Paleo Mashed Potatoes

Mmmmm… creamy mashed potatoes, smothered in gravy and topped with freshly cut chives. Doesn’t sound very Paleo, does it? But it does mash well with Thanksgiving, and every other holiday in between, so we are going to serve it as many chances as we get. The question is begging to be asked: should you eat white potatoes? It is a personal, Paleo choice, and for some of us it isn’t going to be okay. For others, it is going to be more than okay to indulge in them some of the time. So, if you fall into the latter category (and you aren’t avoiding nightshades), potatoes, despite their controversy are perfectly acceptable companions to the turkey and cranberry sauce on your dinner plate. You can even finish your dinner with a delicious serving of pumpkin pie pudding.

As long as you feel good in your body, carbs in moderate consumption are giving us vital energy, but that is not to say, “only eat carbs”. On the contrary, make sure they are part of a balanced meal, with plenty of proteins and healthy fats too. Potatoey carbs can even fuel our desire to live a full life – hello Hasselbacks with Paleo sour cream!

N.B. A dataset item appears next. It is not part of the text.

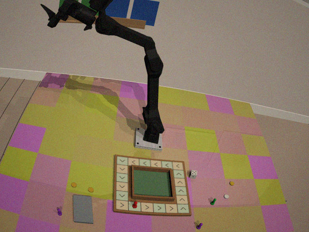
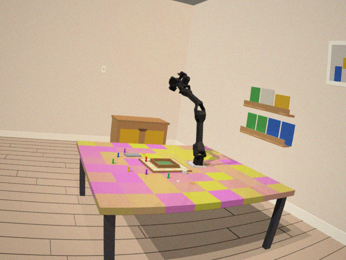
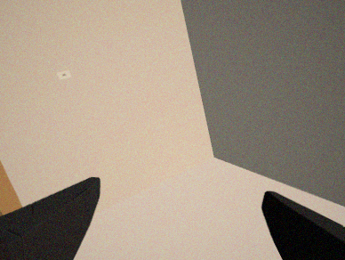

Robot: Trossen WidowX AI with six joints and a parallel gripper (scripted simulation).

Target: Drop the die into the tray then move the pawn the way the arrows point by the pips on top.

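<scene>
The white die lies 670 mm to the left of my gripper tip, 620 mm below it and 40 mm ahead of it. Also, from my gripper tip: grey slab: 630 mm below, 340 mm ahead, 290 mm to the left; then green dice tray: 630 mm below, 510 mm to the left, 140 mm ahead; then red pawn: 610 mm below, 460 mm to the left, 260 mm ahead.
</scene>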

If you still aren’t convinced that potatoes can enter back into your life, try a limited amount with a plate of garlic ranch chicken before diving into a full bowl of mash. It is less of a holiday meal, and more of a weeknight treat, though it tastes amazing, guaranteed.

Paleo Mashed Potatoes Recipe

Serves: 4

Prep: 15 min

Cook: 20 min


Values are per portion. These are for information only & are not meant to be exact calculations.

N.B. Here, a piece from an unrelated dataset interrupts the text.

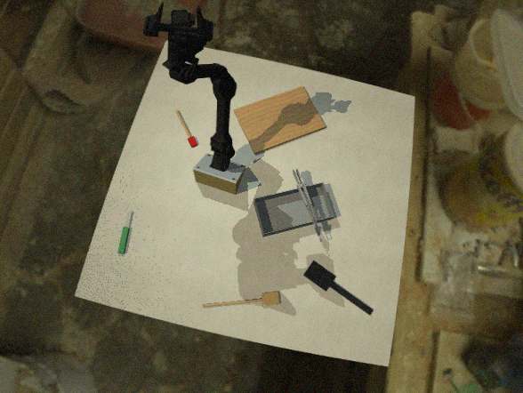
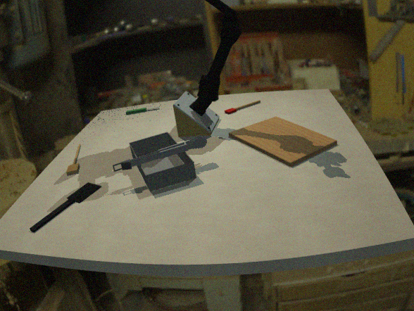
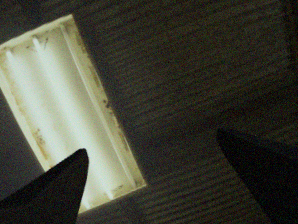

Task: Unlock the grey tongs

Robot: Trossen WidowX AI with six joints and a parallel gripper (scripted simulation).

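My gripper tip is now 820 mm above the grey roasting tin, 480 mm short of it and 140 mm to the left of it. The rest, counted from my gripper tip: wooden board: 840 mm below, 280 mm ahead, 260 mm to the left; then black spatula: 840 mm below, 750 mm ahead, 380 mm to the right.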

  • 2 lbs. russet potatoes, peeled and diced
  • 3-4 tbsp. ghee or grass-fed butter
  • 3 garlic cloves, crushed (optional)
  • 3/4 – 1 cup full-fat coconut milk
  • 2 tbsp. fresh chives, minced (optional)
  • Sea salt and freshly ground pepper


  1. Dice the potatoes roughly the same size and place into a large pot. Cover with water, season generously with salt, and set over high heat until boiling.
  2. Lower heat to medium-high and boil for 15 – 20 minutes, stirring occasionally, until the potatoes are easily pierced with a knife, but do not fall apart.
  3. While the potatoes are cooking, heat the coconut milk and garlic, if using, in a saucepan over medium heat until warmed through. Set aside.
  4. Once the potatoes are done, drain the water, return to the pot off of the heat.
  5. Lightly mash the potatoes using a potato masher or hand mixer until a good amount of the steam has been released.
  6. Add the ghee and slowly blend in the warmed coconut milk while continuing to mash until smooth and creamy. Start in increments and work up to the consistency of your liking.
  7. Season to taste with salt and pepper.
  8. Top with fresh chives, if desired, and serve warm.